Ардалион, мечтательно улыбаясь, играл ложечкой. Его толстое лицо с львиной переносицей было наклонено, и рыжие веки в бородавках ресниц полуприкрывали его возмутительно яркие глаза. Вдруг, блеснув на меня, он сказал:
«Если бы я съездил в Италию, то действительно написал бы роскошные вещи. Из выручки за них я бы сразу погасил свой долг».
«Долг? У вас есть долги?» – спросил я насмешливо.
«Полноте, Герман Карлович, – проговорил он, впервые, кажется, назвав меня по имени-отчеству, – вы же понимаете, куда я гну. Одолжите мне сотенку-другую, и я буду молиться за вас во всех флорентийских церквах».
«Вот вам пока что на визу, – сказал я, распахнув бумажник. – Только сделайте это немедленно, а то пропьете. Завтра же утром пойдите».

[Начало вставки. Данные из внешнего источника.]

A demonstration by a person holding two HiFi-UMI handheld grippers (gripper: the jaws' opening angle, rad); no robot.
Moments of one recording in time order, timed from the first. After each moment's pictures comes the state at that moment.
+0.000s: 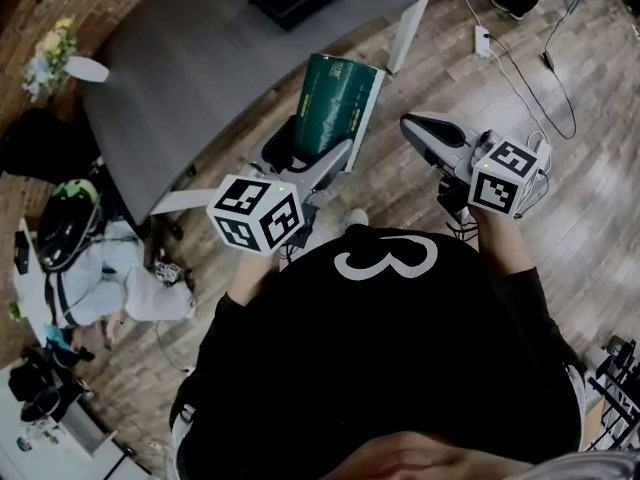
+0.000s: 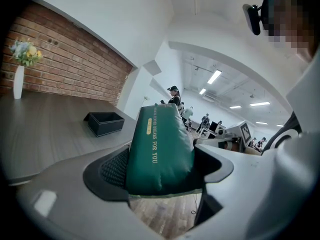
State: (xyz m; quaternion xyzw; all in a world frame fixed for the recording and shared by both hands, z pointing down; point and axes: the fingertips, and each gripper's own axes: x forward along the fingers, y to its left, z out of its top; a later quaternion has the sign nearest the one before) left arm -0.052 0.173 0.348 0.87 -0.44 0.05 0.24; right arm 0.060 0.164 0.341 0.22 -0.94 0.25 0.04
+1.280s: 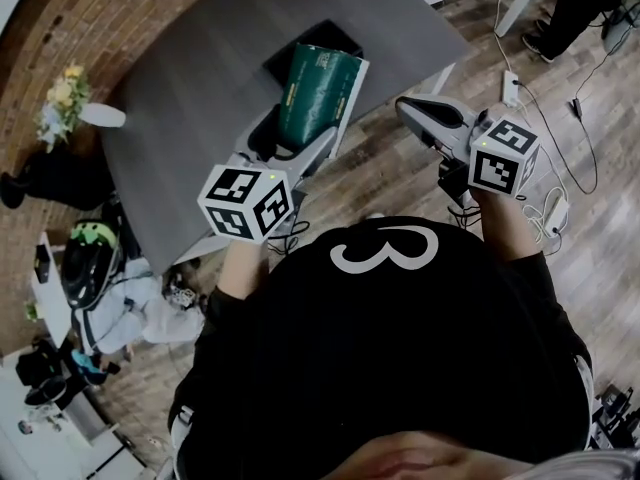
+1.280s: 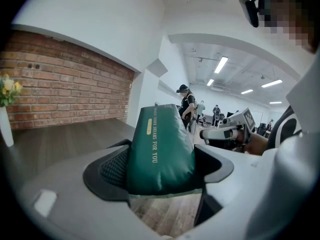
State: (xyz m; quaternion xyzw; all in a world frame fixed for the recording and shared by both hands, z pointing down) left arm -0.076 -0.048 0.314 0.85 -0.50 0.10 0.16; right arm 0.050 -0.067 0.304 0.17 -0.96 0.22 0.01
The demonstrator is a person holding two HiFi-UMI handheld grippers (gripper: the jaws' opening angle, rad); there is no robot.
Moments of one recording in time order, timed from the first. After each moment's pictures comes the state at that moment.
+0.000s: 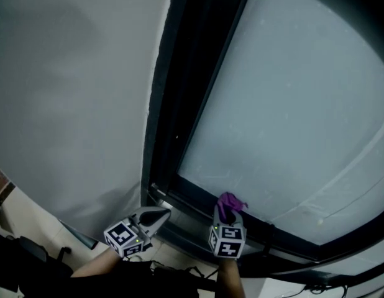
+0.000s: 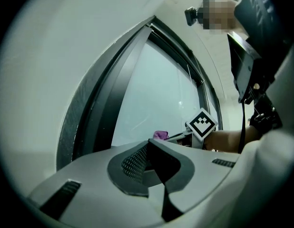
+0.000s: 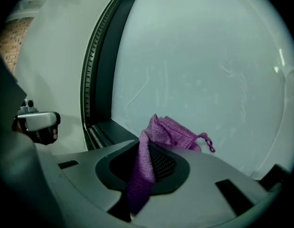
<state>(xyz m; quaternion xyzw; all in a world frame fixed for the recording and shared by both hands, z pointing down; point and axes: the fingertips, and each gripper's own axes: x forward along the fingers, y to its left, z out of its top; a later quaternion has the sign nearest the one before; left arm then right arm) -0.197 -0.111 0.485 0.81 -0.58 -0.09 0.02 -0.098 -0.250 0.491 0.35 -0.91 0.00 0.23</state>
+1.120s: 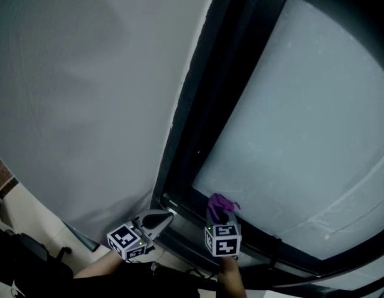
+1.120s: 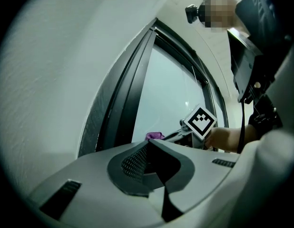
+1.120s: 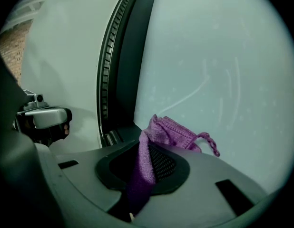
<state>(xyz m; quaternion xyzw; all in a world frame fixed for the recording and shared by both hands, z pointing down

«Дай лапу», – сказал Ардалион.
Некоторое время мы оба молчали, – он от избытка малоинтересных мне чувств, я – потому, что дело было сделано, говорить же было не о чем.
«Идея, – вдруг воскликнул Ардалион, – почему бы вам, дорогой, не отпустить со мной Лидку, ведь тут тощища страшная, барыньке нужны развлечения. Я, знаете, если поеду один… Она ведь ревнючая, – ей все будет казаться, что где-то нализываюсь. Право же, отпустите ее со мной на месяц, а?»